The following table covers decoding options in Clickstream transformations:
Multi-Byte Data Options in Clickstream Transformations
Option
Location
Setting
Notes
Decode input data?
Input pane of the Options tab in the Clickstream Log transformation
Yes
Determines whether decoding should be performed for each line of data as it is read from the input. When set to the default value of Yes, you must set the encoding of the incoming data correctly and use a SAS Unicode Application Server (if necessary).
Encoding of the incoming data
Input pane of the Options tab in the Clickstream Log transformation
Not displayed unless Decode input data? is Yes
Specifies the original encoding of the data in the input file. All SAS page tag logs are encoded in UTF-8 irrespective of the encoding used on the originating Web page. However, you must ensure that all incoming records come from Web pages with the same encoding when you process standard Web logs.
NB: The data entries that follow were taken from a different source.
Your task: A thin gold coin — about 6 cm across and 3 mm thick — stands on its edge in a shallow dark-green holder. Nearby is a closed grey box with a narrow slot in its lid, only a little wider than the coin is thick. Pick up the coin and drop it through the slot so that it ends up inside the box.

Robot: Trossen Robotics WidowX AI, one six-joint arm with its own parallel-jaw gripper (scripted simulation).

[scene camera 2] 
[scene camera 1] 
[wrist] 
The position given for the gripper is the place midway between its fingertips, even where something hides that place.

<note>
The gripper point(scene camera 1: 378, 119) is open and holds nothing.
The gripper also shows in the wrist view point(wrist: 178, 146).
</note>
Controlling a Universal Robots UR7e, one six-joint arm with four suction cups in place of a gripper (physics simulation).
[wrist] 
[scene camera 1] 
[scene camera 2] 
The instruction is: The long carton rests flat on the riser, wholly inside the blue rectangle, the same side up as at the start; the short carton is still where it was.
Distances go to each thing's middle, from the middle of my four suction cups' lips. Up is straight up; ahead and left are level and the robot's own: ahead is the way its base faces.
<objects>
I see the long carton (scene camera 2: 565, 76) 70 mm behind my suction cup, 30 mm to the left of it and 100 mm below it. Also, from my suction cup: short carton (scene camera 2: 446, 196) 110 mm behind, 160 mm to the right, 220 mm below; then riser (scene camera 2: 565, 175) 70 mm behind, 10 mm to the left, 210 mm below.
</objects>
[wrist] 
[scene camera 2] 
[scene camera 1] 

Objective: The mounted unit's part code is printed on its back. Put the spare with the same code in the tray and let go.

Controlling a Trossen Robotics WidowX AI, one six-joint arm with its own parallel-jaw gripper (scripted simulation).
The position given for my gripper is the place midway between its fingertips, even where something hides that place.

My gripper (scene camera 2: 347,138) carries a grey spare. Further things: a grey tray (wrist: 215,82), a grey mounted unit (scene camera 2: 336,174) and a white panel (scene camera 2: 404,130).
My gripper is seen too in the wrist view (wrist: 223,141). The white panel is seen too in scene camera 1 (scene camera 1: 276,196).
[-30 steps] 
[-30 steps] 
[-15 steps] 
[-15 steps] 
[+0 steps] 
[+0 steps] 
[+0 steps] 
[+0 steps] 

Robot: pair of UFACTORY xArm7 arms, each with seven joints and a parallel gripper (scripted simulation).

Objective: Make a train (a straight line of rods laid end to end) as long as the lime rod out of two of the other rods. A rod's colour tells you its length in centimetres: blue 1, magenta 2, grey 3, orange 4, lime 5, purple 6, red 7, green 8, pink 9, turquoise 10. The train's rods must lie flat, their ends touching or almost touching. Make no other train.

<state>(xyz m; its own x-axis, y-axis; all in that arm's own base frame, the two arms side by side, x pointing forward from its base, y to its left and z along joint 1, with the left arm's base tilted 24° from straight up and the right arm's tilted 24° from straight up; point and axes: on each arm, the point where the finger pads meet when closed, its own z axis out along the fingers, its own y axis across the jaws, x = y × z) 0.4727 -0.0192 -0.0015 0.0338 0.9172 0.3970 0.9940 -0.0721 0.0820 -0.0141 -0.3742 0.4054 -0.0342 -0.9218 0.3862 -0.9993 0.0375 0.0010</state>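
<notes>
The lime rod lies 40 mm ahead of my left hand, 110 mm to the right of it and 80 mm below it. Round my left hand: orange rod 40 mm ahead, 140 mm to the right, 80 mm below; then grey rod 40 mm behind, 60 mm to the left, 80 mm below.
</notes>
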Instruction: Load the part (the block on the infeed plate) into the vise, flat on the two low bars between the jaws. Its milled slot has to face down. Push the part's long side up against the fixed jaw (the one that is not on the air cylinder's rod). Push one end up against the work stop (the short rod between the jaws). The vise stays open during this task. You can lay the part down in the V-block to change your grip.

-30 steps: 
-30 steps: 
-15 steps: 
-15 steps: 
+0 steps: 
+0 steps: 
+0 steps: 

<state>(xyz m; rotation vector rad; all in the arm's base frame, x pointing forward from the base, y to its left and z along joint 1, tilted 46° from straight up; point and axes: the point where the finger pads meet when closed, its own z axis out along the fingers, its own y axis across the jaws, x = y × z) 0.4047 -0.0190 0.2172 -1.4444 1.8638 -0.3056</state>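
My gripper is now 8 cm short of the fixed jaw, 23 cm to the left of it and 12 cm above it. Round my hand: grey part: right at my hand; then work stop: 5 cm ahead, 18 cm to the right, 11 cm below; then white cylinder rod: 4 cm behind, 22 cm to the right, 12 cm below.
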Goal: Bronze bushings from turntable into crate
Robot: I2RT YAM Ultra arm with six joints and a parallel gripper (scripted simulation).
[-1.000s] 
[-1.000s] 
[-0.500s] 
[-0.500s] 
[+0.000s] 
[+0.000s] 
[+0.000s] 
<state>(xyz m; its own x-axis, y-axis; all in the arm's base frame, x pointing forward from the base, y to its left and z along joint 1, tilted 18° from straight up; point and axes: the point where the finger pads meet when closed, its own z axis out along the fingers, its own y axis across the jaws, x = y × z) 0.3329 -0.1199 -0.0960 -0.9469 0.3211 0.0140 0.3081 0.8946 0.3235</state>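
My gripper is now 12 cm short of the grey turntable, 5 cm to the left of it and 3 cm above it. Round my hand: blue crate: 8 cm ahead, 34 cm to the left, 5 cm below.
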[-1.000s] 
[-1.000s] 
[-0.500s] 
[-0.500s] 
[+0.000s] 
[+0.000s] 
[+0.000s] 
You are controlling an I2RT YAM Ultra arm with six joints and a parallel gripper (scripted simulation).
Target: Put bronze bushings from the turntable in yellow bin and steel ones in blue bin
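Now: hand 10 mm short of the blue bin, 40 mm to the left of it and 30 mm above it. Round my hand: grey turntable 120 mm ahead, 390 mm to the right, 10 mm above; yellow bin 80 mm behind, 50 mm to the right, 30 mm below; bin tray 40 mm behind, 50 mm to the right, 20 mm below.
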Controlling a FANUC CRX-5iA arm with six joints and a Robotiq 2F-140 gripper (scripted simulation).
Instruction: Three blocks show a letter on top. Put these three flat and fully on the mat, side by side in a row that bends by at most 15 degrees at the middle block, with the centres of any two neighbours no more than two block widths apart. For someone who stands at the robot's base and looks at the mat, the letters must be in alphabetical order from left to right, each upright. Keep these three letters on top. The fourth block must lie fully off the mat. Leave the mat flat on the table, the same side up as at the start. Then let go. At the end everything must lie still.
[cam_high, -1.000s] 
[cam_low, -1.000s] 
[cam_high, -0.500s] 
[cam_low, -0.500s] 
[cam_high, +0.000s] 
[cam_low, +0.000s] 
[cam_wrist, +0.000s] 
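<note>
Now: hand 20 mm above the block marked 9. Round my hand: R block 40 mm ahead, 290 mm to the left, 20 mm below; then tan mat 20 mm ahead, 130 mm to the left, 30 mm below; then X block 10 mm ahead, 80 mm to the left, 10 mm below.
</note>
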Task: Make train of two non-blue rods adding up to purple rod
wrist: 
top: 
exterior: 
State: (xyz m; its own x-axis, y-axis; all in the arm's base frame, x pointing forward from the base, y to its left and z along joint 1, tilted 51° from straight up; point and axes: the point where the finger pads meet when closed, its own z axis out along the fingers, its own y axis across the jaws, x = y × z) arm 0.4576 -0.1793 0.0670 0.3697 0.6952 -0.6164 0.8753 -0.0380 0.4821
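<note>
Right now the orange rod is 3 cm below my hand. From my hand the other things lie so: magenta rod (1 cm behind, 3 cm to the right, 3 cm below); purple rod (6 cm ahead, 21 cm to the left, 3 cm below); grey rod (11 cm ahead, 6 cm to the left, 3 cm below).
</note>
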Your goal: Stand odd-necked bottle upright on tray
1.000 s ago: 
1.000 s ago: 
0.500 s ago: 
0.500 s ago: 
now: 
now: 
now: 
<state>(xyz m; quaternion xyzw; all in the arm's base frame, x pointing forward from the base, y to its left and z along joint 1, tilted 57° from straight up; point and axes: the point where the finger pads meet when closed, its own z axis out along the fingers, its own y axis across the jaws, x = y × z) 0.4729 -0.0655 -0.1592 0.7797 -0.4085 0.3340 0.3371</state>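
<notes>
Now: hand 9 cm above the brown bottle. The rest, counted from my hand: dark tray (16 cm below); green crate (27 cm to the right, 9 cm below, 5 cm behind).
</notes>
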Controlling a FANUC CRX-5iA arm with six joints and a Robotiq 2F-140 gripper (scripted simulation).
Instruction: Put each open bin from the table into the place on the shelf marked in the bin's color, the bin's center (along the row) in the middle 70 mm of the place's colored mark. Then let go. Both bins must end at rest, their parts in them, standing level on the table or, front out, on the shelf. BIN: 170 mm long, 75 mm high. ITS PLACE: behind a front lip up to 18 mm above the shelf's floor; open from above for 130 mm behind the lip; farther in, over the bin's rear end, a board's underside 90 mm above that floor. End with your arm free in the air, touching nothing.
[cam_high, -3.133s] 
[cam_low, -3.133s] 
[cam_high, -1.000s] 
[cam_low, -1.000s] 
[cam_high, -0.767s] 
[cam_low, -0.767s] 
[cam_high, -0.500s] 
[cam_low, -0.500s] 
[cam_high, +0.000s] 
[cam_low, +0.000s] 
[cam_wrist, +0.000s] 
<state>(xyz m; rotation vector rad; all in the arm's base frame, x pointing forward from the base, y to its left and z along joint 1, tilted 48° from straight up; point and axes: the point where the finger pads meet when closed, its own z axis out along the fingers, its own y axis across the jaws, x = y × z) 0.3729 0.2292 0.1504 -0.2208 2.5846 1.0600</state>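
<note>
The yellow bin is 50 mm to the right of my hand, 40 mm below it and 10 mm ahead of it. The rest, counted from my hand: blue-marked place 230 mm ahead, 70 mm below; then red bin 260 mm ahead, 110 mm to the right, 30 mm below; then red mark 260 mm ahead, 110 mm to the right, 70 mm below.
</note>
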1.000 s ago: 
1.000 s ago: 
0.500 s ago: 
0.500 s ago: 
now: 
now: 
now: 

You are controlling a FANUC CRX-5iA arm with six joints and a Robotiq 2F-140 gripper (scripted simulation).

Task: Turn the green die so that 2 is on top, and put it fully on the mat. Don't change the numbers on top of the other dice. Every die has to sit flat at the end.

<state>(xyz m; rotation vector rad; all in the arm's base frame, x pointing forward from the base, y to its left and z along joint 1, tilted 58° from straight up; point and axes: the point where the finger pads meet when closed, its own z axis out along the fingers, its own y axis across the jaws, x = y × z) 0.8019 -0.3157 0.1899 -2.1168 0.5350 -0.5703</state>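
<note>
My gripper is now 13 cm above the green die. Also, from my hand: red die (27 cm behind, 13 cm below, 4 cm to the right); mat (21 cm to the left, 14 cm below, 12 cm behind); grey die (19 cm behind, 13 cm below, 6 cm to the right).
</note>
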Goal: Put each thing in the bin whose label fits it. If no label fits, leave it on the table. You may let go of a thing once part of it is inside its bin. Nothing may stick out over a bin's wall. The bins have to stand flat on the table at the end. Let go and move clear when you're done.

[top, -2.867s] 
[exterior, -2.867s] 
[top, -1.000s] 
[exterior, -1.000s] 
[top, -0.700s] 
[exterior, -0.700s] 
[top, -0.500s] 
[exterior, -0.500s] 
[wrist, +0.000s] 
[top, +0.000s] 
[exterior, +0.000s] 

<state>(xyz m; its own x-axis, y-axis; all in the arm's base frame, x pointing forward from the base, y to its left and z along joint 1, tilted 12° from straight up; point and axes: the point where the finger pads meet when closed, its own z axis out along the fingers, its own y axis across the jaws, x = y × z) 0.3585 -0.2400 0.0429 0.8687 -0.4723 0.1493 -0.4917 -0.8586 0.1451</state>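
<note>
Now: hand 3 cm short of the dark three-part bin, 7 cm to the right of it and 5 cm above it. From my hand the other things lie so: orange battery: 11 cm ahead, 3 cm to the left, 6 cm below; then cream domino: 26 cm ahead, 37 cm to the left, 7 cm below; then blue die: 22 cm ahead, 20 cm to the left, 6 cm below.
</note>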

Otherwise, data could be transcoded incorrectly.
Decode referrer ?
Input pane of the Options tab in the Clickstream Log transformation
No
Determines whether the data contained in the referrer is encoded as it is processed. The referrer field has to be treated as a separate decoding entity because the encoding of the referrer string is often unknown since it might come from an external site. If the encoding of all the referrers within your data is known, then this option can be set to Yes. Otherwise, it should remain set to No.
Sort options
Table pane of the Options tab in the Clickstream Sessionize transformation
Blank
Specifies sort options that can be useful for changing the linguistic collation of output when MBCS data is processed.
See PROC SORT documentation for details about valid syntax and available options.